Two large, open resources for ASD genetics are available. The Autism Genetic Resource Exchange, founded in 1998, includes > 1500 families and 6000 individuals. The Simons Simplex Collection comprises 2700 families and > 10 000 individuals. Both resources have large-scale genetic and phenotypic data. Twelve major linkage studies (1998-2009) and genome-wide association studies have revealed the genetic heterogeneity of ASDs [Abrahams BS, Geschwind DH. Nat Rev Genet. 2008].

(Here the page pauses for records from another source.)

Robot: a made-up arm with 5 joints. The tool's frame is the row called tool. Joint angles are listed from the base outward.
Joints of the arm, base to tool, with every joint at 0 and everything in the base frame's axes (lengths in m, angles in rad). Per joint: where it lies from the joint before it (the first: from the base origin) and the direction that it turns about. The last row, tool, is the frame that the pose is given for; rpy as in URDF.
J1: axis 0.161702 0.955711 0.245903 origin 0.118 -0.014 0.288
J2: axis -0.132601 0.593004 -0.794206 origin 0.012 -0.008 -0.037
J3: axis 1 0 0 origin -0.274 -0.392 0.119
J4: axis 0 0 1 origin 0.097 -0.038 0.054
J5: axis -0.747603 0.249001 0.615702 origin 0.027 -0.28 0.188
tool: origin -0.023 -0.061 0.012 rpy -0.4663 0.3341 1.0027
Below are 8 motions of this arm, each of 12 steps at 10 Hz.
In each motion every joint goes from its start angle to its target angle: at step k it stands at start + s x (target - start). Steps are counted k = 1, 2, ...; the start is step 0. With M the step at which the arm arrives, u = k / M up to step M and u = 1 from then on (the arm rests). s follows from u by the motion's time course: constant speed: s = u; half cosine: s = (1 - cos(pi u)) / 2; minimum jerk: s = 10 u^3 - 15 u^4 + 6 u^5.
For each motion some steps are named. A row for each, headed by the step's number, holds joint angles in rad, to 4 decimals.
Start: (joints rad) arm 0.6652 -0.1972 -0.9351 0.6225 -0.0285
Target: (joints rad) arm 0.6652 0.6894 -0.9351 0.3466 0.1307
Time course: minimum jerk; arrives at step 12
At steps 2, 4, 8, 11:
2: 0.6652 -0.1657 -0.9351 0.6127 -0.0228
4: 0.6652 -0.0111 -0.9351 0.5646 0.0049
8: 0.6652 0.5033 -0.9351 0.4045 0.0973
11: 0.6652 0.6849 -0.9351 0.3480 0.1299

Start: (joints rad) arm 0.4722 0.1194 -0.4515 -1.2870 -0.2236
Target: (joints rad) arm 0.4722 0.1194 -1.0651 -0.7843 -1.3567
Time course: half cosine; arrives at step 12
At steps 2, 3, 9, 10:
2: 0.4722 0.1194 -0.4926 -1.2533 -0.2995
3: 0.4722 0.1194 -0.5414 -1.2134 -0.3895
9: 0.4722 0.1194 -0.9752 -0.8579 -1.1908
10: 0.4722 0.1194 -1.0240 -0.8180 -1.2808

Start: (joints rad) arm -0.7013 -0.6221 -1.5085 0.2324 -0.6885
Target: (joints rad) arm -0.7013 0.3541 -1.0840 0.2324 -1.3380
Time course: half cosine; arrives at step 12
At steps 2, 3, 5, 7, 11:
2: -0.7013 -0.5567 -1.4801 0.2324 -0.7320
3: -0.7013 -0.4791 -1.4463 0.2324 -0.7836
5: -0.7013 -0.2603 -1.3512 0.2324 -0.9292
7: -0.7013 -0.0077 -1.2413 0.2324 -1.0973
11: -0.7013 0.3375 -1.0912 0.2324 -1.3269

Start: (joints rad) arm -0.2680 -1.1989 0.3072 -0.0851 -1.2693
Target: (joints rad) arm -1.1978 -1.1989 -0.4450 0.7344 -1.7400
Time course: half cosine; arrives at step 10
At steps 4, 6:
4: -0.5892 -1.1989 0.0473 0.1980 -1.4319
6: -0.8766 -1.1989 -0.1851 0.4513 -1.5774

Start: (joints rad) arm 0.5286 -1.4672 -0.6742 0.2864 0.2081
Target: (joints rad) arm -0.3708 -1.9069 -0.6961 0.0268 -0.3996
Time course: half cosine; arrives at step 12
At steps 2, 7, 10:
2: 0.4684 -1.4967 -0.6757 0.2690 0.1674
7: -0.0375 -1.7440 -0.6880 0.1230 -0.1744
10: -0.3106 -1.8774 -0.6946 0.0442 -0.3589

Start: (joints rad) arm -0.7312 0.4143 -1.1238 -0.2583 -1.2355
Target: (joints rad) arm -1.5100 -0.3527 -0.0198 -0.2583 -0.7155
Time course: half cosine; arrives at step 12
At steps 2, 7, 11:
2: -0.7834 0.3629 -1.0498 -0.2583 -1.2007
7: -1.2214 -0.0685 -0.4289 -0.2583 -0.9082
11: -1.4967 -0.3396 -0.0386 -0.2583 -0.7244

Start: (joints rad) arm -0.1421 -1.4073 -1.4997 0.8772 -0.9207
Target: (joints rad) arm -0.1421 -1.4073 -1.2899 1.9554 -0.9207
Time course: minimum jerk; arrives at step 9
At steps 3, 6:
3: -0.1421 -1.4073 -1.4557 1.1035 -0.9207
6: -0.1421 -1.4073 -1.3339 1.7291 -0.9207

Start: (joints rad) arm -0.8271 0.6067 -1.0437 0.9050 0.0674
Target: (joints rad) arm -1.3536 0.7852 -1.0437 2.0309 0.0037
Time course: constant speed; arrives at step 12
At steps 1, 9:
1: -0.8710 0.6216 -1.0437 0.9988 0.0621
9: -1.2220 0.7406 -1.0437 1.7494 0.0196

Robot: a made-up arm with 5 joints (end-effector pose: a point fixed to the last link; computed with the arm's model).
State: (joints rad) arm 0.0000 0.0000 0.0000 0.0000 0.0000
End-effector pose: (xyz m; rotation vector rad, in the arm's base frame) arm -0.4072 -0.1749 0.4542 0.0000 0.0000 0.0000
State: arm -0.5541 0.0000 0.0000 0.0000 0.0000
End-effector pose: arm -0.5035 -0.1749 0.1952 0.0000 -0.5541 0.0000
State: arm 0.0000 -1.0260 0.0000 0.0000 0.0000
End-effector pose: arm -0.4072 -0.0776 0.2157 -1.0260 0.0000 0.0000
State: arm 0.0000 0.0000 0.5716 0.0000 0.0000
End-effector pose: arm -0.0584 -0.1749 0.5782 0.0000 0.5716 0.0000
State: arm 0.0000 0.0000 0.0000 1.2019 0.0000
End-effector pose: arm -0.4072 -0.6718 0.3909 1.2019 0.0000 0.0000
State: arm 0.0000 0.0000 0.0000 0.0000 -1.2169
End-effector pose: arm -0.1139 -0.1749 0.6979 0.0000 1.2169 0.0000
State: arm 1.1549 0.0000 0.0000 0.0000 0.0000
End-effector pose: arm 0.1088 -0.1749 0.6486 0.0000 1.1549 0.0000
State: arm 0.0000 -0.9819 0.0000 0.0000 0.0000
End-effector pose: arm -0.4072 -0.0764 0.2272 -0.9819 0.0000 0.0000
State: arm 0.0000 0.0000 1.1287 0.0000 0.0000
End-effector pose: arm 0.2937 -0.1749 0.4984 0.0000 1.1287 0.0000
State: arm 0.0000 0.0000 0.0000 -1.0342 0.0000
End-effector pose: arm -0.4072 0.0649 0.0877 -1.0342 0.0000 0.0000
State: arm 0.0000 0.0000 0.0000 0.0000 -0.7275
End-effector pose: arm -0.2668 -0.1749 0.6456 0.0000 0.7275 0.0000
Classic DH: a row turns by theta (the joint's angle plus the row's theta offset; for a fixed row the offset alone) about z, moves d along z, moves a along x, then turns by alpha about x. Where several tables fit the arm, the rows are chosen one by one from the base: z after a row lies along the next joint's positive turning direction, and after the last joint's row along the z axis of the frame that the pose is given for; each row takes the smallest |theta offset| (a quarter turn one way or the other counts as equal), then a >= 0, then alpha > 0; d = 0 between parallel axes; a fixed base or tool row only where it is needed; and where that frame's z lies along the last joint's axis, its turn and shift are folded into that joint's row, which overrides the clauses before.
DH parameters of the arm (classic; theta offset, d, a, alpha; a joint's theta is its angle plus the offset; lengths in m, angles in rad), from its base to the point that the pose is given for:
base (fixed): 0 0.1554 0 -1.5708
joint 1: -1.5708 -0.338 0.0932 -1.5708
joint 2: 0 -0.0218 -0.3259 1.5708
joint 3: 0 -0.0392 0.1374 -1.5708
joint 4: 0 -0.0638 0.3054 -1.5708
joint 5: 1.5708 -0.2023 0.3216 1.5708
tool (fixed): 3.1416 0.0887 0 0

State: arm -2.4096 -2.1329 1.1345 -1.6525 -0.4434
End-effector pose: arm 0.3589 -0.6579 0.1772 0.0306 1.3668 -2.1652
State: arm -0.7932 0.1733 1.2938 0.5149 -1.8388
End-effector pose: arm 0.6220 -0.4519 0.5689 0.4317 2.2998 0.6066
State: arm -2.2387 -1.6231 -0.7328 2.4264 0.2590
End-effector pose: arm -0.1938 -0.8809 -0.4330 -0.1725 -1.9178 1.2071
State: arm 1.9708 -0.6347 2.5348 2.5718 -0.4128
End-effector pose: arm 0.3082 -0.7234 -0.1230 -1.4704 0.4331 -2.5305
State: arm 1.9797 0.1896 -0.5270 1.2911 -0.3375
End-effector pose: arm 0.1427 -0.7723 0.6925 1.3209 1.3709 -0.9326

Major advances were made in 2012, said Dr Geschwind, when 4 groups published results of exome sequencing in almost 1000 patients with ASDs. Several dozen mutations were identified, including several observed more than once; however, most appear to increase ASDs risk rather than cause ASDs. The most frequent genes (CHD8, DYRK1A, GRIN2B, TBR1, PTEN, and TBL1XR1) account for < 1% of cases. Based on these findings, Dr Geschwind estimated that > 500 genes contribute to ASDs. These results were confirmed in a study on > 2500 families [Iossifov I et al. Nature. 2014].

More than 100 genes contributing to ASDs have been identified. Development of targeted treatments for this extremely heterogeneic disorder might depend on using integrative genomics to find points of convergence among these genes at molecular and cellular levels and across brain circuits [Parikshak NN et al. Cell. 2013; Berg JM, Geschwind DH. Genome Biol. 2012]. A working model shows how major ASD risk genes might converge and lead to autism (Figure 2) [Geschwind DH. Trends Cogn Sci. 2011].

Figure 2.

Levels of Convergence in ASD

ASD, autism spectrum disorder.

Reprinted from Geschwind DH. Genetics of autism spectrum disorders. Trends Cogn Sci. 2011;15:409-416. With permission from Elsevier Ltd.

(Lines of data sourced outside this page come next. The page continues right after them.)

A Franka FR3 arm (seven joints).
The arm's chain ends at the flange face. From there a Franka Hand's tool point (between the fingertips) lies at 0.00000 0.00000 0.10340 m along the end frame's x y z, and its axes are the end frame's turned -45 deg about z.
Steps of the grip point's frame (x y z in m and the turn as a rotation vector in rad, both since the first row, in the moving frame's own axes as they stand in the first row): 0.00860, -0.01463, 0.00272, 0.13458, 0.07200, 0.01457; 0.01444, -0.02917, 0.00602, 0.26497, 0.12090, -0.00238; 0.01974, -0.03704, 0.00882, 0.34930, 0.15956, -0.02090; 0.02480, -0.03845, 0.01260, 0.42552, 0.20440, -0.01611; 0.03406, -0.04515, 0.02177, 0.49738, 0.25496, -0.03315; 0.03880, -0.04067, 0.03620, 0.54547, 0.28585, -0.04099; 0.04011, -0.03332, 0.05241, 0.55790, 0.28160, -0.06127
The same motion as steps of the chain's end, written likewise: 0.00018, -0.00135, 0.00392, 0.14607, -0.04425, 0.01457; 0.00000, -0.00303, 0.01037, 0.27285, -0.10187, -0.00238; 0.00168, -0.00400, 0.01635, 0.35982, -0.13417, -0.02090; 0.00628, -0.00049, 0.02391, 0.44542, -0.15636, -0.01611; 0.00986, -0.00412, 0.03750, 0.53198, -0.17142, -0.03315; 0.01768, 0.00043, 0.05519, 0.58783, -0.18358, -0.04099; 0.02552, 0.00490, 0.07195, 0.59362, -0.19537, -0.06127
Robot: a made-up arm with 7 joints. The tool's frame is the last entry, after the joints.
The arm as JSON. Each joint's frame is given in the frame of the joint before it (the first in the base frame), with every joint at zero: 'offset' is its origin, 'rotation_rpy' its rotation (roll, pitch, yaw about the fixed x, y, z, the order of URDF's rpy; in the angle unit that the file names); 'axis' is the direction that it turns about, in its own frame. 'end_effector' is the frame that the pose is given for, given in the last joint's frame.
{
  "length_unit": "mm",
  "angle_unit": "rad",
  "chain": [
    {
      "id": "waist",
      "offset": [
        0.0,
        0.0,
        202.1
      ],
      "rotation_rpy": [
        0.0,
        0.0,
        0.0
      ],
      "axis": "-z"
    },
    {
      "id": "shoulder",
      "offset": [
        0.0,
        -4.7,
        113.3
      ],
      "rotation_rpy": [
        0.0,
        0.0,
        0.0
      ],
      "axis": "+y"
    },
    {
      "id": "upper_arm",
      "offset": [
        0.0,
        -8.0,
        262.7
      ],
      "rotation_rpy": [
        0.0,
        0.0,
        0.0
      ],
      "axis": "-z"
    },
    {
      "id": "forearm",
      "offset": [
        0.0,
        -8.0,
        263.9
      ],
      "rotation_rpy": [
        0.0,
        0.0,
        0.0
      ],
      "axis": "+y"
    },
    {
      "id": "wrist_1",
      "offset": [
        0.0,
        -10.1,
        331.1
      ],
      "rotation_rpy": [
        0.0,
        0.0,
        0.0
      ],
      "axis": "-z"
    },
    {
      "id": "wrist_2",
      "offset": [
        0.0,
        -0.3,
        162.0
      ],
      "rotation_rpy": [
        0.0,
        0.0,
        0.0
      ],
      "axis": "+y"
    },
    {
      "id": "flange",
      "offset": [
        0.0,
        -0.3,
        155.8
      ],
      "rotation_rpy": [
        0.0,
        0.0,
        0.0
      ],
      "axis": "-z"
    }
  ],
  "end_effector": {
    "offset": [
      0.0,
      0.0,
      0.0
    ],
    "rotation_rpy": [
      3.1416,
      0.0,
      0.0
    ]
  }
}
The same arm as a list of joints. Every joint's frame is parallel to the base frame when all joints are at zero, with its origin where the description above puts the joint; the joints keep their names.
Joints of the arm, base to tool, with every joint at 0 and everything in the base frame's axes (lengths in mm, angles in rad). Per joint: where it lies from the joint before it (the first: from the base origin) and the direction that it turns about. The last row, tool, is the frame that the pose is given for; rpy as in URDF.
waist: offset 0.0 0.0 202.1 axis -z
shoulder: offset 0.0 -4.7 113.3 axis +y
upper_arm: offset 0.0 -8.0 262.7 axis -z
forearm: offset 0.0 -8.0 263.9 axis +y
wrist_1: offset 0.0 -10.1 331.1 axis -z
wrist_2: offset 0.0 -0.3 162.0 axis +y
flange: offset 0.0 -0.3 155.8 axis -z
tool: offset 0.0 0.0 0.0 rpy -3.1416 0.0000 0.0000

While ASD risk is largely genetic, its etiology is multifactorial and heterogeneous. Even so, convergent evidence from transcriptional networks can be used to examine the neural systems basis of ASDs. Genetic findings are a starting point for creating in vitro and in vivo models, and systems biology approaches can be used to identify potential convergent molecular pathways.